Ahh, fullness of time. It’s about time. Do you sense time’s fullness in your life?
We might also talk about the birthing of time. A whole new continuum has been birthed with the choices we make. These choices begin to set up a whole new set of relationships with the rest of creation. Want to adopt a new future, adopt a new choice.
I just picked up a new book, The Jewish Annotated New Testament edited by Amy-Jill Levine and Marc Zvi Brettler. Another way to approach this is the reflection on verse 6.

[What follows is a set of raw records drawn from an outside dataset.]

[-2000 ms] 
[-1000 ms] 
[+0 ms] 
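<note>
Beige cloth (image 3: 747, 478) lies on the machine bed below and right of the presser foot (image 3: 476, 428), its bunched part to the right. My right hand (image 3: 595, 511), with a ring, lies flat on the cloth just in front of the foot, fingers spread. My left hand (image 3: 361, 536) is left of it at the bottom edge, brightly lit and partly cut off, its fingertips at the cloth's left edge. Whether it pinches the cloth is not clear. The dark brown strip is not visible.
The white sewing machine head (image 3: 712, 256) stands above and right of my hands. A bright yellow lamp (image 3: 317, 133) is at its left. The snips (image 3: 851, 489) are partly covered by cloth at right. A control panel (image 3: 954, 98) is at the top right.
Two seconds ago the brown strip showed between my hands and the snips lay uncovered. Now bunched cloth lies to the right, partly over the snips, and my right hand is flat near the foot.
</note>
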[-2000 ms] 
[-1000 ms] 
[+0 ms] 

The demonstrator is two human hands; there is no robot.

6: Spirit of his son, Paul distinguishes between Christ and God but not between the Spirit and Christ. In the fourth century the Nicene Creed distinguished God the Father, God the Son (Christ), and God the Spirit. This Trinitarian conception is unknown to Paul and is barely attested in the NT. Abba! Father. Rabbinic theology, following biblical precedent, often conceived of God as father and Israel as son or sons. Still, although rabbinic prayer were sometimes directed to “our father in heaven” or “our father our king”, no rabbinic prayers invoke God as Abba, which affects a level of intimacy with the divine that made the rabbis uncomfortable. [references to rabbinic works and scripture deleted]Can you read the New Testament without foisting later conceptual models on it, including your own? While helpful to see how others have dealt with the imponderables of life, there is a freshness available when we have to deal with source material as itself.
I was also intrigued with their observation that the first verses of chapter 4 suggest we are moving on to adulthood, maturity, and in but a few verses the metaphor shifts to being adopted. Try playing with verses 1-2 in comparison with verses 4-5 and see what fits your experience of yourself and your setting.